クライマックスの機動隊の出動も左翼運動の弾圧のイメージっぽい。

風景がきれいなのがかえって不気味。




「エルヴィス」

2022年07月17日 | 映画
オープニングのワーナーのタイトルからして派手というかケバいこと。
エンドタイトルまでケバい。
エルヴィスのショーのイメージか、監督のバズ·ラーマンの趣味か。たぶんその両方。
とにかく映像も音もたっぷりこってりという感じ。

エルヴィスが少年時代、貧しくて黒人たちにごく近い環境にいたことから自然に黒人音楽のブルースやゴスペルの影響を受けたこと、腰を激しく振るのも女の子たちがキャーキャー言うのも白人保守層はセックスを連想したはずで(無理に押さえつけている分、逆に頭の中はそれで一杯)、黒人に白人が性的に侵略されているのではないかという恐怖が顔にもろに出ている。

アメリカ支配層はたとえば兵役につかせるという形でエルヴィスをいわば去勢しようとするが、あくまで逆らい去勢しきれないのがドラマの軸になるし、パフォーマンスのエネルギーの素にもなる。

なんでエルヴィスは来日、に限らずワールドツアーをしなかったのかというと、マネージャーのトム·パーカー大佐なる人物がオランダ出身の不法移民でパスポートを持っておらず、外国についていくことができないから、とはっきり描いている。

この世にも怪しげな大佐(でもなければ、トムでもパーカーでもない)なる人物をトム·ハンクスがおそろしく凝った肥満メイクで演じていて、もともとのハンクスのジミー·スチュワートの再来みたいな好感度の高いアメリカ人代表みたいなイメージの一方で狂気を閃かす持ち味を前面に出した。

大佐はエルヴィスの莫大な稼ぎを徹底的に搾取したわけだが、一方でエルヴィスのパフォーマンスに感動したり一体感を持ったりしているのもおそらく本気だと思わせるのもハンクスの持ち味だろう。

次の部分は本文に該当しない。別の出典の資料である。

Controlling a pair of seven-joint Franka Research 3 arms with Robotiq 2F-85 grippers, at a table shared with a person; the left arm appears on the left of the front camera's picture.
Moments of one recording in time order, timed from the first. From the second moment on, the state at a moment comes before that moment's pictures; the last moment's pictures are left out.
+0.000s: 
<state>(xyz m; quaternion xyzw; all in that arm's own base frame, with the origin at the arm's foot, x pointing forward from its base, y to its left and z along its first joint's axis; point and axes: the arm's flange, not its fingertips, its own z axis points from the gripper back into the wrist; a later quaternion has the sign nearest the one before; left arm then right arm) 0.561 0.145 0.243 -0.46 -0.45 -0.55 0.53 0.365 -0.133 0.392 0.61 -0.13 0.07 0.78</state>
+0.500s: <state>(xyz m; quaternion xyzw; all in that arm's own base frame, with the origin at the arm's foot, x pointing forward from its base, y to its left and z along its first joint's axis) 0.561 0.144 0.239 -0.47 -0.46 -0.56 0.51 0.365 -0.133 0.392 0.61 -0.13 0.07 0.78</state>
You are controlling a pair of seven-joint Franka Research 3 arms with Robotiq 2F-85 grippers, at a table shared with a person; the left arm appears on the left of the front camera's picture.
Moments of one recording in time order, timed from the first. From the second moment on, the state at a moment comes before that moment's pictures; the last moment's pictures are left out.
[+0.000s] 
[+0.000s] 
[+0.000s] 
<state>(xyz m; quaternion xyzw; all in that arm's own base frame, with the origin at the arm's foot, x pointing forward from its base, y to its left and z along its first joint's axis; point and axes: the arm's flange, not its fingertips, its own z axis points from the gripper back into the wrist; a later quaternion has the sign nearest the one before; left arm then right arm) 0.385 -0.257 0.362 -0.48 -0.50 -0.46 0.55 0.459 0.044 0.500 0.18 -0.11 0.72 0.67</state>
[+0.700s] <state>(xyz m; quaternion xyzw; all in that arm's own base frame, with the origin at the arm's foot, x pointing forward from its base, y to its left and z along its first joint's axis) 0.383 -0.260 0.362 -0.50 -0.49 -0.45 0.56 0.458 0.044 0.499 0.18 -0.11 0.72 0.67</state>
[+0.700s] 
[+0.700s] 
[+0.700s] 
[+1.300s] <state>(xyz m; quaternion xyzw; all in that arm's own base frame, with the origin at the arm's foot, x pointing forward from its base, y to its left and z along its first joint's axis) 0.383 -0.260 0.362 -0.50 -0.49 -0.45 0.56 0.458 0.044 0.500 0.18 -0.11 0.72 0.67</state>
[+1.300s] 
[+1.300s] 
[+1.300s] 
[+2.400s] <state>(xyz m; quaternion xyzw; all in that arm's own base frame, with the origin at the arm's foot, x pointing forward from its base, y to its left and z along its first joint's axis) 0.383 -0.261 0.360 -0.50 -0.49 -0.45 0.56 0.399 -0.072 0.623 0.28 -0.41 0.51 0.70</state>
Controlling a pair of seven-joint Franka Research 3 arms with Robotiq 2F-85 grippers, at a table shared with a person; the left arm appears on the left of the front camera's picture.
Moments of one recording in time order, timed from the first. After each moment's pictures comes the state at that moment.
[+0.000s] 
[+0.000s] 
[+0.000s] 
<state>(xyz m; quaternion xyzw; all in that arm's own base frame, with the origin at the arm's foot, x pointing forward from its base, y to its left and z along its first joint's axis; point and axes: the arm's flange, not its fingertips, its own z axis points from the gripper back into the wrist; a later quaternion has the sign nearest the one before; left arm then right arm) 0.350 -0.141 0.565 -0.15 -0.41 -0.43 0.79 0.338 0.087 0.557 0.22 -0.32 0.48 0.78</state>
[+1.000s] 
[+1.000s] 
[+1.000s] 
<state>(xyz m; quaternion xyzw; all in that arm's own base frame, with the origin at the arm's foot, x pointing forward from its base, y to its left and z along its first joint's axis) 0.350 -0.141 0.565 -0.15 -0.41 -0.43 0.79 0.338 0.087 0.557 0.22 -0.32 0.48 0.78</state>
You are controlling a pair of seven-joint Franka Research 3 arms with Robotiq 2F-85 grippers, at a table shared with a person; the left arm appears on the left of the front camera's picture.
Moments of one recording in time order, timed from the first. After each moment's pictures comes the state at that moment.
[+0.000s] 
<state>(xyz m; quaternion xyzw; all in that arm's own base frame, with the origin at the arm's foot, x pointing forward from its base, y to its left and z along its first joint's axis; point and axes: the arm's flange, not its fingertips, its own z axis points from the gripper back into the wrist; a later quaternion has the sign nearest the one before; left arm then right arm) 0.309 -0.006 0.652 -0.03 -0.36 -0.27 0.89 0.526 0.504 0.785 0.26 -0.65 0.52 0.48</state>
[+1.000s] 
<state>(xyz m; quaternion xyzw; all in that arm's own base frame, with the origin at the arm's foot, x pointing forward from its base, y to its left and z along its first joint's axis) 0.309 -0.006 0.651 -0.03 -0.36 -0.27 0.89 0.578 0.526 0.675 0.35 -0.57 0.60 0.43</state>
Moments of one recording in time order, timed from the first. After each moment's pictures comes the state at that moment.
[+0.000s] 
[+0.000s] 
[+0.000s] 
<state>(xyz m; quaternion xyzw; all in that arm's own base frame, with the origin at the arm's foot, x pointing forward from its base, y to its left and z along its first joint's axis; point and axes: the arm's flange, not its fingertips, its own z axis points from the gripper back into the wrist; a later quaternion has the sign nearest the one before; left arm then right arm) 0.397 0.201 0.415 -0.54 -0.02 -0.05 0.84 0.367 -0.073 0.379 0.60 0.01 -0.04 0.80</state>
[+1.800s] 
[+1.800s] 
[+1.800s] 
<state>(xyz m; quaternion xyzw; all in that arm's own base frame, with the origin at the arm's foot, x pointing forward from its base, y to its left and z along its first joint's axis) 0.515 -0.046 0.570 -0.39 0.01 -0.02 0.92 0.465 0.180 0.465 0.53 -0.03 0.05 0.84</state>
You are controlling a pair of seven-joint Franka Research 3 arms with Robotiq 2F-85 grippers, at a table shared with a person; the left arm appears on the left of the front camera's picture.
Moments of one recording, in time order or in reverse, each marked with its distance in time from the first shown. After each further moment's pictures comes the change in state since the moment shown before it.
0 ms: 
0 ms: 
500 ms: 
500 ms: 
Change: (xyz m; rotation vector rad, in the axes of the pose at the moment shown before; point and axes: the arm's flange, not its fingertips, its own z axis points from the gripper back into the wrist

この大佐の語りで全編を進めていくわけだが、文字通りの信頼できない語り手であって、どこまで本当なんだかと常に疑わせる。

エルヴィスを演じたオースティン·バトラーはよくもまあと思うほど腰の回転はじめパフォーマンスを再現した。

エンドタイトルでラップ調の「監獄ロック」が流れるのは、エルヴィスの音楽が今でも影響を与えていることを示したいのだろう。